Chopol 조선-뽈스까해운회사 Korean-Polish Shipping Society
- Company type: State-owned enterprise
- Industry: Transportation
- Founded: [1965], 1987
- Founder: governments of DPRK and Poland
- Defunct: July 12, 2018
- Fate: Liquidated
- Headquarters: Pyongyang, Gdynia
- Area served: Southeast Asia
- Services: Freight forwarding

= Chopol =

Polish–North Korean maritime transport company

Chopol (조뽈), Chopolship, the Korean-Polish Shipping Society Chopol (Koreańsko-Polskie Towarzystwo Żeglugowe) was a Polish-North-Korean company that dealt in the maritime transport of goods, established during the communist Polish People's Republic era.

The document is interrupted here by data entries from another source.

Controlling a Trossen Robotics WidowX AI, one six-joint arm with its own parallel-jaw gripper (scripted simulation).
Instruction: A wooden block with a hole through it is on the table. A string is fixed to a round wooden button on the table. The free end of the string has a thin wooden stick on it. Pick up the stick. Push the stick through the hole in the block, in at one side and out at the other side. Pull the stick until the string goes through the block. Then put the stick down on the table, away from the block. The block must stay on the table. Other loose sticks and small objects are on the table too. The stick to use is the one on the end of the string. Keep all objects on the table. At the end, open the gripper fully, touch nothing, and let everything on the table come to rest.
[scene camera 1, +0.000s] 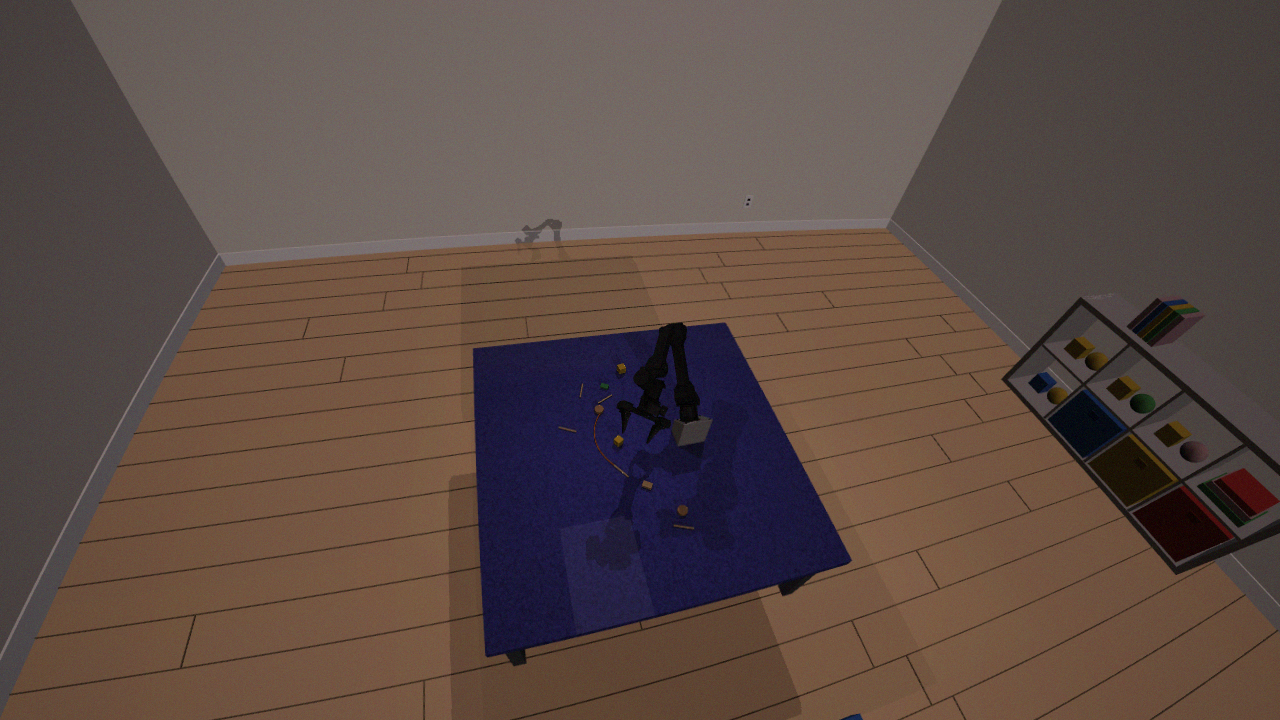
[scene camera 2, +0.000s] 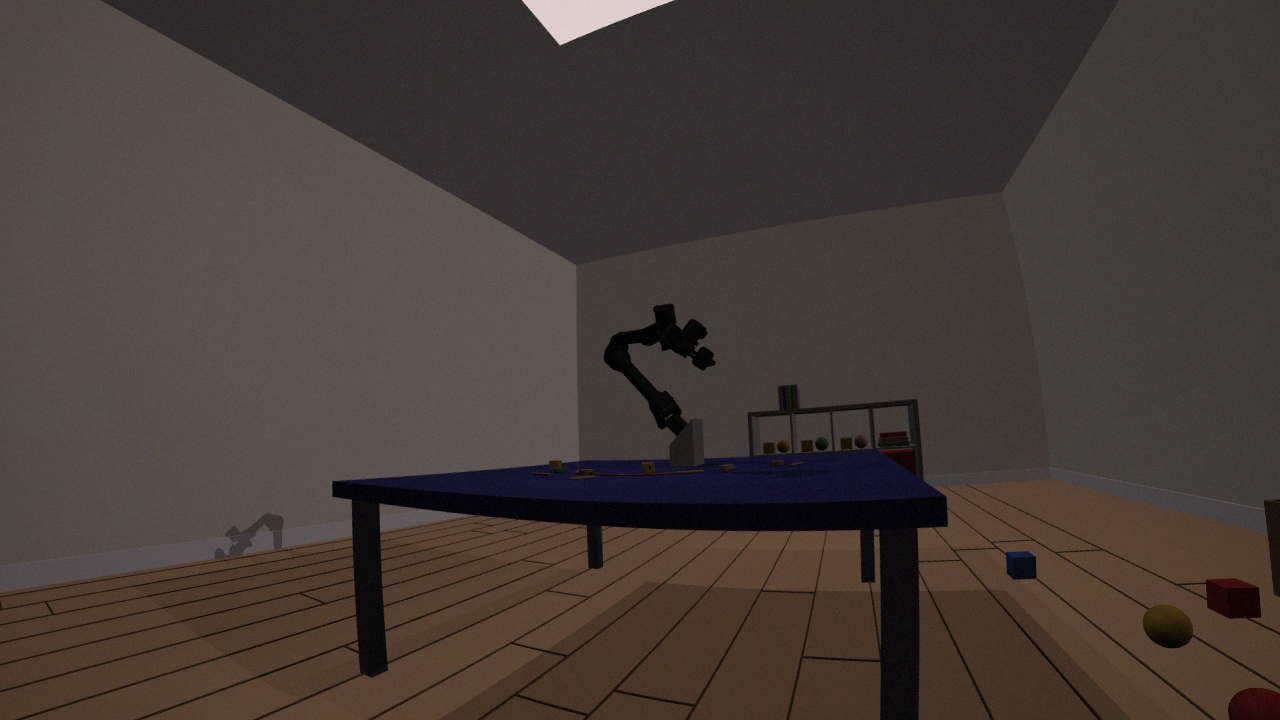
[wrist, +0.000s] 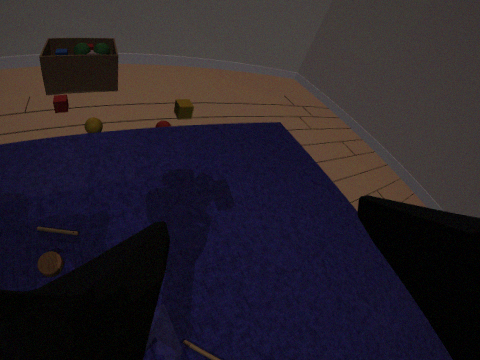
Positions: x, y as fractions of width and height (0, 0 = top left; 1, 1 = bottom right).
Labels:
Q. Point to my gripper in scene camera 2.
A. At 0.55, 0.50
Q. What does my gripper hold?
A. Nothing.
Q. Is my gripper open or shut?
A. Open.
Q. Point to my gripper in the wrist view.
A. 0.56, 0.61

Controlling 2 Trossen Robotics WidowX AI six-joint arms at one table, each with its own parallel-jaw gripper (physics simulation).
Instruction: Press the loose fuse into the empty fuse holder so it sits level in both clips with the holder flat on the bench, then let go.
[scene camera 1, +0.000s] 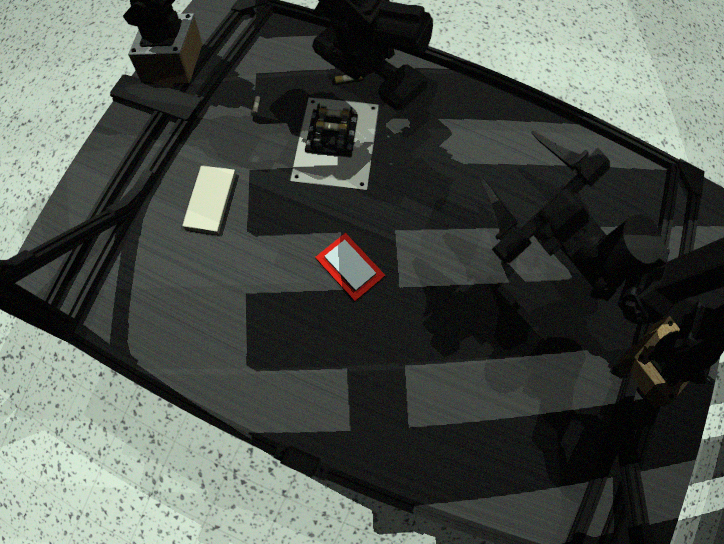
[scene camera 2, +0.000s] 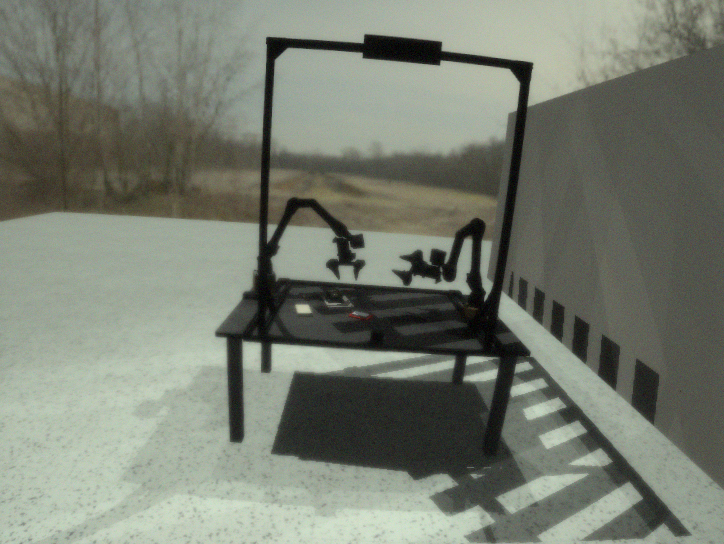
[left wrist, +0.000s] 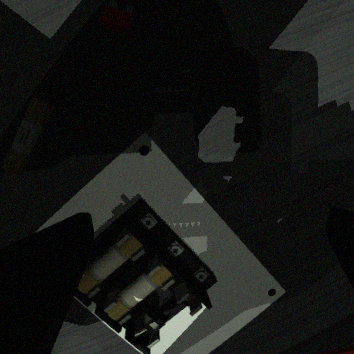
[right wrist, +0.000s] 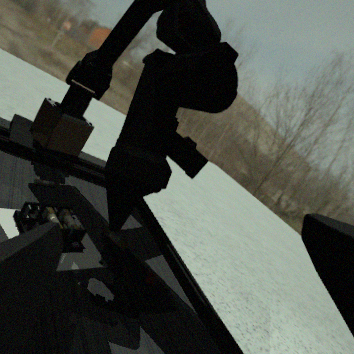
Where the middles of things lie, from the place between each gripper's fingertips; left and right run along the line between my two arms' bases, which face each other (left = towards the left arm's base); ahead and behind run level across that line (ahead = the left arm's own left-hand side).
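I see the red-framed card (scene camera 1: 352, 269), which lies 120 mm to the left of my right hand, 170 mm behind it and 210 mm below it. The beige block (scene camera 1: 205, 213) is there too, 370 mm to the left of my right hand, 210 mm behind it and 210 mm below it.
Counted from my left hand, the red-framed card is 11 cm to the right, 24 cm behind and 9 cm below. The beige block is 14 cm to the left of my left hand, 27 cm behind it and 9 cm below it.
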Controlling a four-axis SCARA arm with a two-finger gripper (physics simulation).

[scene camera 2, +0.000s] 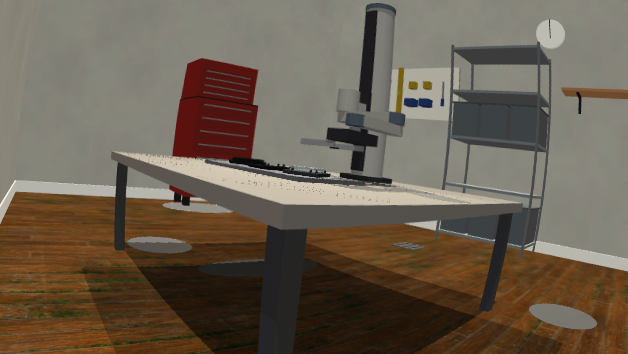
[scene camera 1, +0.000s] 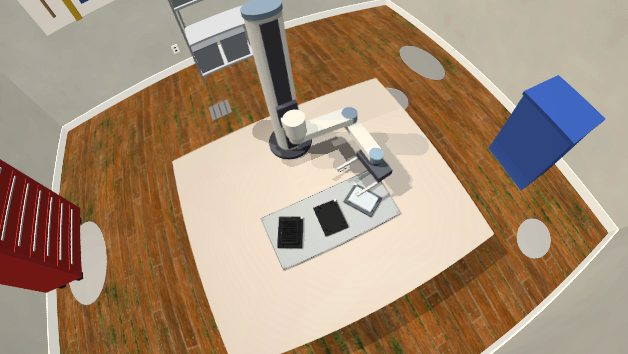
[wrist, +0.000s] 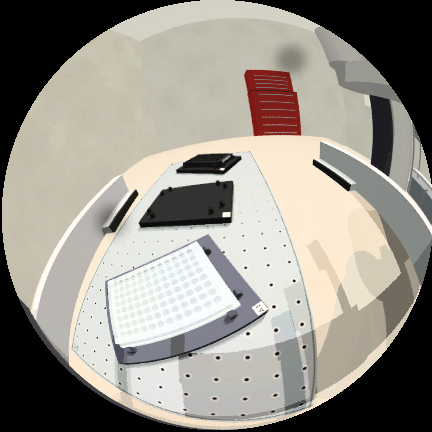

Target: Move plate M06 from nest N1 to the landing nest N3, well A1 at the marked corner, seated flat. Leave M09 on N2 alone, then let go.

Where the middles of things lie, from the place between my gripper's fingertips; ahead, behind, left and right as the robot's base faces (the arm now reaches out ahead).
My gripper is now 10 cm above the white well plate [wrist: 181,291], 8 cm short of it and 6 cm to the right of it.
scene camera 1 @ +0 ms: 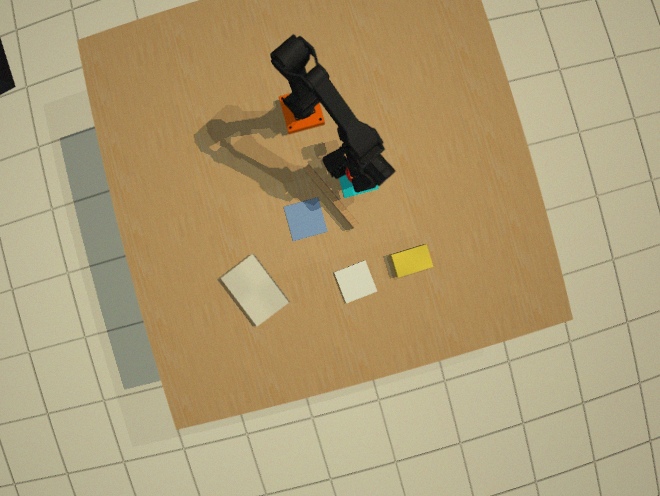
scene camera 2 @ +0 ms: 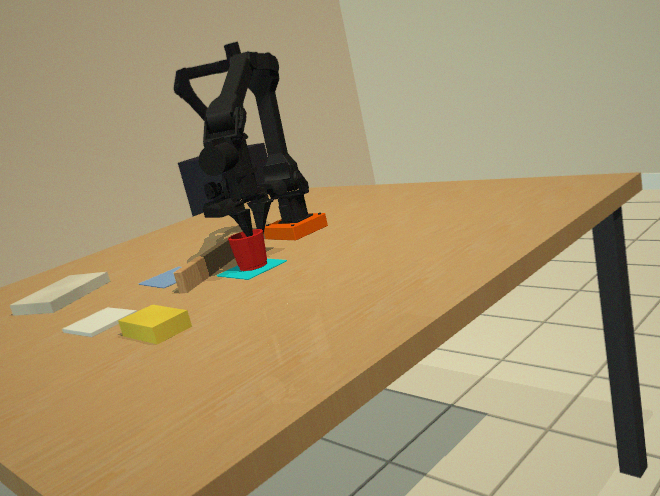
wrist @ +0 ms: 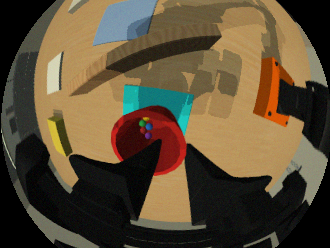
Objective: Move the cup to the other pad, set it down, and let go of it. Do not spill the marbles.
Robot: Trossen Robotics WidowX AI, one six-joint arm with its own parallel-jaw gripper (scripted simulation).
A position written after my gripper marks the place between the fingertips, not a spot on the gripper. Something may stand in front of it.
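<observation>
Through scene camera 2 I can see my gripper (scene camera 2: 256, 237) and a red cup (scene camera 2: 250, 253), and with them a yellow block (scene camera 2: 154, 324), a wooden bar (scene camera 2: 189, 276), a white tile (scene camera 2: 107, 318) and a beige slab (scene camera 2: 57, 295). Scene camera 1 gives me the white tile (scene camera 1: 355, 281) too, as well as the beige slab (scene camera 1: 249, 282). In the wrist view there is the red cup (wrist: 127, 139).
</observation>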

It was the only company with Polish capital that operated in North Korea. It had a seat in Pyongyang, North Korea, and a branch in Gdynia, Poland.

== History ==
The company's history began in 1965, when the Korean-Polish Society of Brokers (조선-뽈스까중개인협회, Koreańsko-Polskie Towarzystwo Maklerów) was established, dealing in trade in sea cargo. It was transformed into Chopol.

The company was established in 1987 in order to maintain a constant trade exchange. It was supposed to bring magnesite to the Polish People's Republic, while Polish coke was to be transported to North Korea. The company had a small fleet, initially consisting of several vessels (including Pukchang, Pong Su), but eventually only one — the Chopol 2 bulk carrier, which cruised mainly in the region of Southeast Asia. The crew of the ship were exclusively Koreans.

During its activity, the company dealt with transport (except for assumed goods, i.e. coke and magnesite), including: rice, sugar and wood.

The company was liquidated on July 12, 2018.